:: Supplied records ::

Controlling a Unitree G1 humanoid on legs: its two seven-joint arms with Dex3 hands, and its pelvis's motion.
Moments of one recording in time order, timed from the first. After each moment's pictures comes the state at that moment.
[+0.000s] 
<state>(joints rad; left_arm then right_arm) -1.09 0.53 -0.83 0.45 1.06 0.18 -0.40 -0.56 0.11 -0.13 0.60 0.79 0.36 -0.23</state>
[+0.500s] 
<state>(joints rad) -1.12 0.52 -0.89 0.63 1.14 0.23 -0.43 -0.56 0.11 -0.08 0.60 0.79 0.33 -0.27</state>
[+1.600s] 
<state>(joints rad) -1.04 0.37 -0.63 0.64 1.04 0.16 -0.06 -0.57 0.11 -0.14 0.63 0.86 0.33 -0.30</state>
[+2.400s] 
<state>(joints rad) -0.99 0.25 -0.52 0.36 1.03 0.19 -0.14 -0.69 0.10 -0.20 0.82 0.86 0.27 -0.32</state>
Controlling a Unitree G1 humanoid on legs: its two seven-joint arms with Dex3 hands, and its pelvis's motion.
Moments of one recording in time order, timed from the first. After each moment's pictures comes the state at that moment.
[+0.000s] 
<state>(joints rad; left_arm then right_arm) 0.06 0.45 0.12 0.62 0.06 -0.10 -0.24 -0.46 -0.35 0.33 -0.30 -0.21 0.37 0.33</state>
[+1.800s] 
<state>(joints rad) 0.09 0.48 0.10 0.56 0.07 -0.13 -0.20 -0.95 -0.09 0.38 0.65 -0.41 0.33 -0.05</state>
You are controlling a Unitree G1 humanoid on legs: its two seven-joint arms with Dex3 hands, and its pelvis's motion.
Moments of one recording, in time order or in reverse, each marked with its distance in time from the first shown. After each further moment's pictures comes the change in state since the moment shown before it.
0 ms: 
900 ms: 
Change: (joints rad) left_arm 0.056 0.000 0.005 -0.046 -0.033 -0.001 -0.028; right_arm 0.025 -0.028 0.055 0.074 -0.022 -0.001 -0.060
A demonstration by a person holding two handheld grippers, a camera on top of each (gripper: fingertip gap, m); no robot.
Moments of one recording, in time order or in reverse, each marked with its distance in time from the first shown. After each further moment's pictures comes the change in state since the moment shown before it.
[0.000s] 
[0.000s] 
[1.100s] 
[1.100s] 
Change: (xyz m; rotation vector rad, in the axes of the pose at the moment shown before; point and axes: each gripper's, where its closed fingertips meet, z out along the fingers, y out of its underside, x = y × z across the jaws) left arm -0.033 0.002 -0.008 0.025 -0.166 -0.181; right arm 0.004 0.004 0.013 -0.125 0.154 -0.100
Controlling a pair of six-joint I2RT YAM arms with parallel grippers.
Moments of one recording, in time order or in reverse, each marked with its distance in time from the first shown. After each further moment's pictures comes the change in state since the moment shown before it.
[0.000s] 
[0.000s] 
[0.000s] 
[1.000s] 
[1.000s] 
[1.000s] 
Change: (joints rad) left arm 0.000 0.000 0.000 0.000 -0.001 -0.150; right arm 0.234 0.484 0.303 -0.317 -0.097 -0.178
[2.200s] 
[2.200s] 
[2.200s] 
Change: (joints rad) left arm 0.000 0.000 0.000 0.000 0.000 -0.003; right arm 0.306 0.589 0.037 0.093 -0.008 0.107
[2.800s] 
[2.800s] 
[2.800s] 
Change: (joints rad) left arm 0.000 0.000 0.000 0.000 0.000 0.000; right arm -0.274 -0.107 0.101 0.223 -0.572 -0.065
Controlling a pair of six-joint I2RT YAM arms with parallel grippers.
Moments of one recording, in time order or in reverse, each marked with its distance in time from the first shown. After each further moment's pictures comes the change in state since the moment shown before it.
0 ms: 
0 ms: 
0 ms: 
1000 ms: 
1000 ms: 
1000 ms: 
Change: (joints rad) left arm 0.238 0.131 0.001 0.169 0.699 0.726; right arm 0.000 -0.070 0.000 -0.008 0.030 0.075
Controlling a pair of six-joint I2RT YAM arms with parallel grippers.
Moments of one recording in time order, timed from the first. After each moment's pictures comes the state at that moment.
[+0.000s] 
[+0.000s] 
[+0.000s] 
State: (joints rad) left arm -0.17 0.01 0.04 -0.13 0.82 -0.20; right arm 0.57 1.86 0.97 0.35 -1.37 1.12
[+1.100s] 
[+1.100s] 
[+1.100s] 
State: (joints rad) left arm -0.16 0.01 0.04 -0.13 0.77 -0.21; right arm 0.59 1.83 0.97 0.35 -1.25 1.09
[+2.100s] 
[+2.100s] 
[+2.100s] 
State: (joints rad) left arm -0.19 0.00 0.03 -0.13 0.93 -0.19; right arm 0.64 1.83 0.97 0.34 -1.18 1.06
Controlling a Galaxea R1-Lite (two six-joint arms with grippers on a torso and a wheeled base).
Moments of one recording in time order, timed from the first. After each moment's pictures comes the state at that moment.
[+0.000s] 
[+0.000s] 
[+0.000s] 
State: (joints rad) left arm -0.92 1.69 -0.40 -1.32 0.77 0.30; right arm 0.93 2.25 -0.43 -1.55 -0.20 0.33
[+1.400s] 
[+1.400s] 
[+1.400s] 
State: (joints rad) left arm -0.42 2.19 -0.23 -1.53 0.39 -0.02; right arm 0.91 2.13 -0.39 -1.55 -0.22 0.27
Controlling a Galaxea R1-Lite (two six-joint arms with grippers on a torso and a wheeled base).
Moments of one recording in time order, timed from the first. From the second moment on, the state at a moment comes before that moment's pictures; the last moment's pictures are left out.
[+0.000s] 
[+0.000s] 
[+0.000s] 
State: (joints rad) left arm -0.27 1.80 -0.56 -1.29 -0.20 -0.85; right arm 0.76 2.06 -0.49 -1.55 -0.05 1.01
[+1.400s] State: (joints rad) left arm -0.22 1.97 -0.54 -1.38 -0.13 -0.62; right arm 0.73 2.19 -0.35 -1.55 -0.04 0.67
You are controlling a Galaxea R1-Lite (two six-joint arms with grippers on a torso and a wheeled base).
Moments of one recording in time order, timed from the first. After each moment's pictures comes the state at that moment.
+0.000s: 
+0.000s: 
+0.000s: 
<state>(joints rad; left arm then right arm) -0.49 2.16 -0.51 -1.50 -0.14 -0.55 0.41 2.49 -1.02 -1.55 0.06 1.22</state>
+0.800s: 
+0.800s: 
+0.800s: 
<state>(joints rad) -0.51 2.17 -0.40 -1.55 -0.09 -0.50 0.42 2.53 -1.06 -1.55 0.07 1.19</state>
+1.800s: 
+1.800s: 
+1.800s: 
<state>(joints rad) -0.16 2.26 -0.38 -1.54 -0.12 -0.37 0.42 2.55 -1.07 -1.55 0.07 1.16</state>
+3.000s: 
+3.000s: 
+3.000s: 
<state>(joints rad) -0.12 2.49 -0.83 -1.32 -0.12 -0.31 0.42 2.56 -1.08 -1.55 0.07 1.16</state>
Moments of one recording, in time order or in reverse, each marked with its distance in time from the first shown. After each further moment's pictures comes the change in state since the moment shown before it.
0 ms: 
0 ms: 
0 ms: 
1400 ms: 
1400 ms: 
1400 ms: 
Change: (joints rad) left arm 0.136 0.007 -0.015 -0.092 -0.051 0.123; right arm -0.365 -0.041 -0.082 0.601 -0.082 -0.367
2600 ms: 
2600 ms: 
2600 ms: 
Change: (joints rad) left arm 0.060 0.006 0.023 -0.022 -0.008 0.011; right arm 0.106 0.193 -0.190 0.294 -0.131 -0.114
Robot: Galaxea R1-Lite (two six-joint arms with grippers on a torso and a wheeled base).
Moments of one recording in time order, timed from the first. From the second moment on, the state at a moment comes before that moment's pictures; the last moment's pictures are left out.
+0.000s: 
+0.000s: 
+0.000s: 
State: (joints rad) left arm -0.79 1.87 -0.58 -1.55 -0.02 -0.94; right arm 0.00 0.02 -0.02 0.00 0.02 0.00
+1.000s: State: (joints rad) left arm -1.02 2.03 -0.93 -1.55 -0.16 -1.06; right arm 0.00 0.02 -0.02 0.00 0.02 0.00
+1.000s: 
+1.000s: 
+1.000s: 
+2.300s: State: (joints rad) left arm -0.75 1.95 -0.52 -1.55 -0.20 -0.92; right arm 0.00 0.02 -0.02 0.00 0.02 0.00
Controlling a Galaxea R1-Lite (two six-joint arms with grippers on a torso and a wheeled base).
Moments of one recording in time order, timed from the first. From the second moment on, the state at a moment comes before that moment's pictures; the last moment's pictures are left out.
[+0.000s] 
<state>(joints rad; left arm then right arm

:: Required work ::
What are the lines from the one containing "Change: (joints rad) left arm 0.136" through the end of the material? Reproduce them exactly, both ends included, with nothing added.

:: Result for this exercise ::
Change: (joints rad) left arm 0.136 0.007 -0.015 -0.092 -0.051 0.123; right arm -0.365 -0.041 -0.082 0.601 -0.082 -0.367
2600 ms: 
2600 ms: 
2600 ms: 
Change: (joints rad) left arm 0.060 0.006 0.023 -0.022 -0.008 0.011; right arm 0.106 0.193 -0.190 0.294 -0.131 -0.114
Robot: Galaxea R1-Lite (two six-joint arms with grippers on a torso and a wheeled base).
Moments of one recording in time order, timed from the first. From the second moment on, the state at a moment comes before that moment's pictures; the last moment's pictures are left out.
+0.000s: 
+0.000s: 
+0.000s: 
State: (joints rad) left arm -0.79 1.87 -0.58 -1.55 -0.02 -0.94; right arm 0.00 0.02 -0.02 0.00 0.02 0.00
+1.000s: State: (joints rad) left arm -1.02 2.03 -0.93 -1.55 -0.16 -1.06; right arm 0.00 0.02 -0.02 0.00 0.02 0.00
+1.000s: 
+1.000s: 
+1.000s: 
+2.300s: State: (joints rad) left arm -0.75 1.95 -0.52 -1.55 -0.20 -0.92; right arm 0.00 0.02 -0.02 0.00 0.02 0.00
Controlling a Galaxea R1-Lite (two six-joint arms with grippers on a torso and a wheeled base).
Moments of one recording in time order, timed from the first. From the second moment on, the state at a moment comes before that moment's pictures; the last moment's pictures are left out.
[+0.000s] 
<state>(joints rad; left arm then right arm

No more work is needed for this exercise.